[Extracted data entries]
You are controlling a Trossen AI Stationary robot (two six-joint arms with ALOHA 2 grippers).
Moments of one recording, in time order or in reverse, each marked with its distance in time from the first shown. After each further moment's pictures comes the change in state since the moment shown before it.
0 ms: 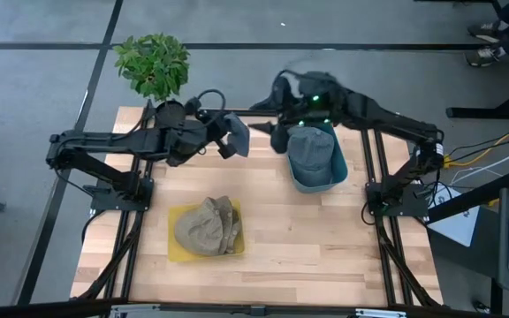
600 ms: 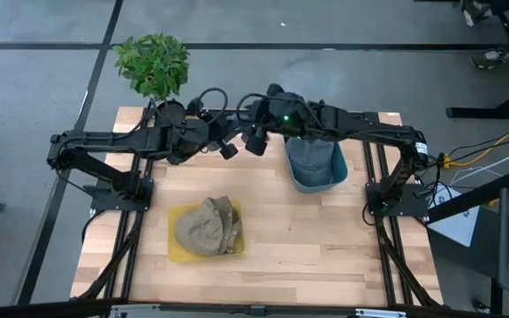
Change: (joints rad) left arm 0.018 0.010 0.000 -0.009 0.059 -0.050; right arm 0.075 0.131 0.000 0.013 0.425 -0.039
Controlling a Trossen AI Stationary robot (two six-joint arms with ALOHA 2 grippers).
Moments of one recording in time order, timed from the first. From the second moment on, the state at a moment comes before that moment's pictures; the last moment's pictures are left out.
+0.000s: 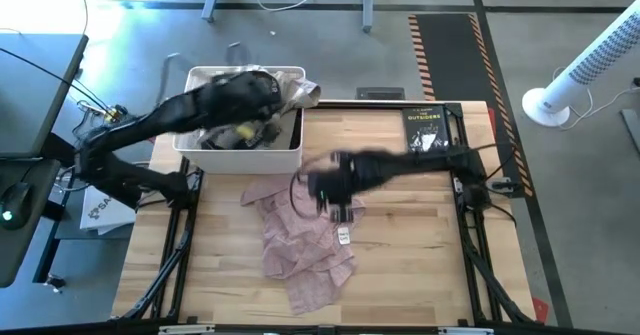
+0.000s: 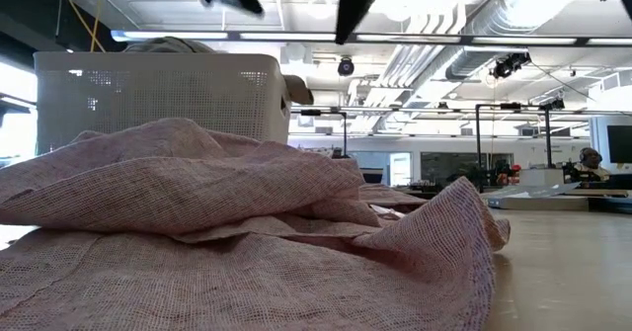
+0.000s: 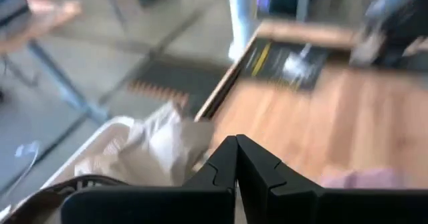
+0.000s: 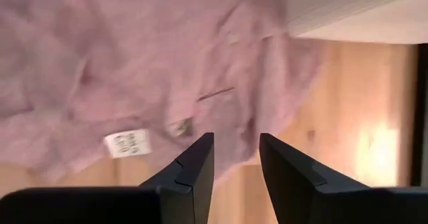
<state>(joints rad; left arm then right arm) 0.35 1.19 1.29 -0.57 -0.23 0.08 0.14 2.05 2.13 -1.37 0.23 0.06</state>
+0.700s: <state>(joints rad) 0.76 1.79 1.30 -0.82 -0.05 0.11 0.43 2.00 1.75 -1.36 0.68 0.47</state>
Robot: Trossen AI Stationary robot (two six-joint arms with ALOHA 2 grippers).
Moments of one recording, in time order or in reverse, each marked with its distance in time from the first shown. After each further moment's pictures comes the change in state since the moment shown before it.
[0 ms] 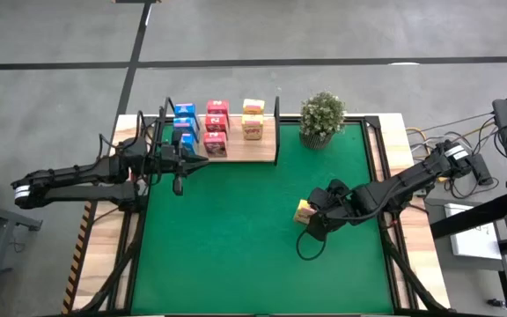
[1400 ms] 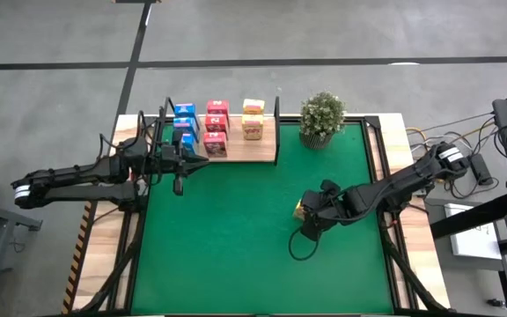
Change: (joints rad) left arm 0.000 0.005 0.000 0.000 0.000 0.001; right arm -0.034 0.064 -0.025 0.101 0.000 -0.113
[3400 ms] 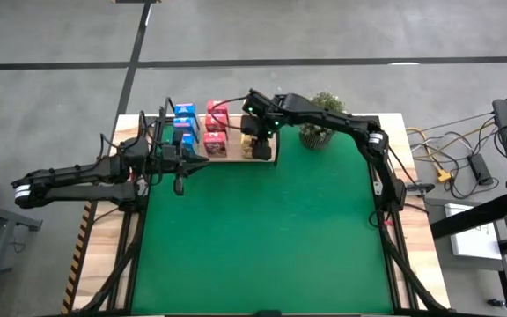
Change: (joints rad) left arm 0.000 0.006 0.000 0.001 0.000 0.007; right arm -0.761 0.671 1.051 -0.185 -0.521 -1.121
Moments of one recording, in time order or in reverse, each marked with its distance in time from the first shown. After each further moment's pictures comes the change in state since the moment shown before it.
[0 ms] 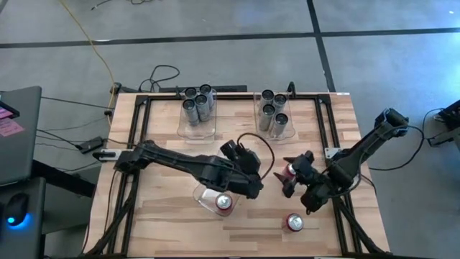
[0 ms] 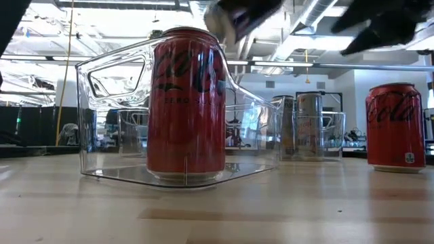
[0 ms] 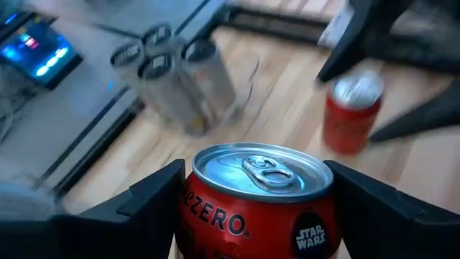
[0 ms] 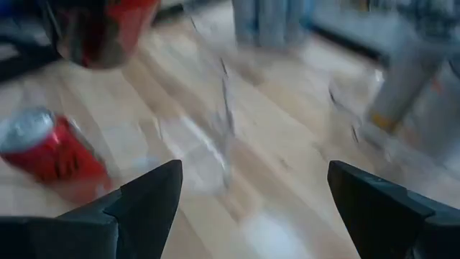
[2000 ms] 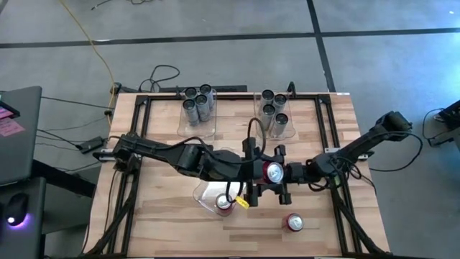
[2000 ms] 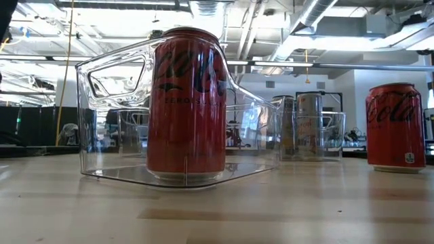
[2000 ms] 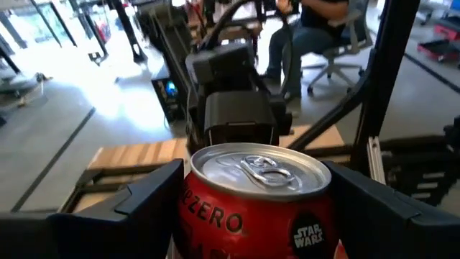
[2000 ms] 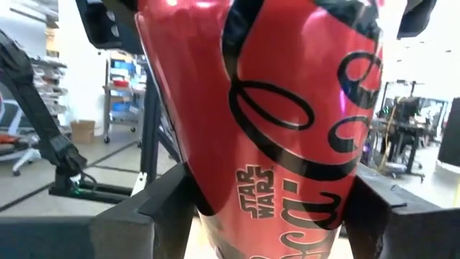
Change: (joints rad) left arm 0.011 -0.187 -0.122 0.622 0.449 0.613; right arm -0.231 0.007 -0.244 1.593 -0.615 -1.351
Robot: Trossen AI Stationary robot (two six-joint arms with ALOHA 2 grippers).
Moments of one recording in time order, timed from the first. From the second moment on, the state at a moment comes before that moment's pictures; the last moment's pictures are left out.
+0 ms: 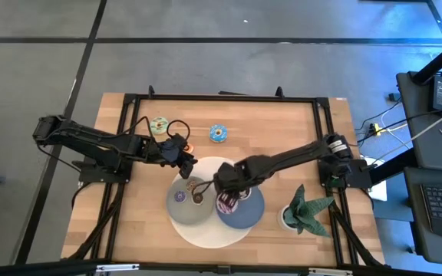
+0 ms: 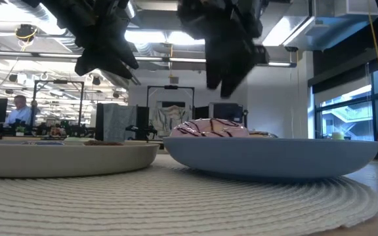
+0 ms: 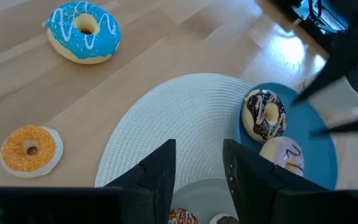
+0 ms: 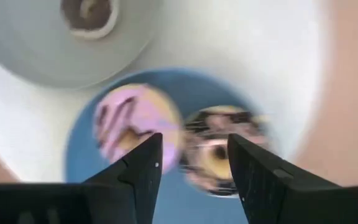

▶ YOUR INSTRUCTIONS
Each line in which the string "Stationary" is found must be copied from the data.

▶ RESULT BELOW
You are controlling a Trossen AI Stationary robot (two six-joint arms with ALOHA 2 grippers).
Controlling a Trossen AI Stationary robot (two six-joint arms with ALOHA 2 grippers).
Robot: Trossen AI Stationary robot (two six-joint arms with ALOHA 2 grippers).
Robot: Trossen AI Stationary robot (two six-joint arms with ALOHA 2 grippers).

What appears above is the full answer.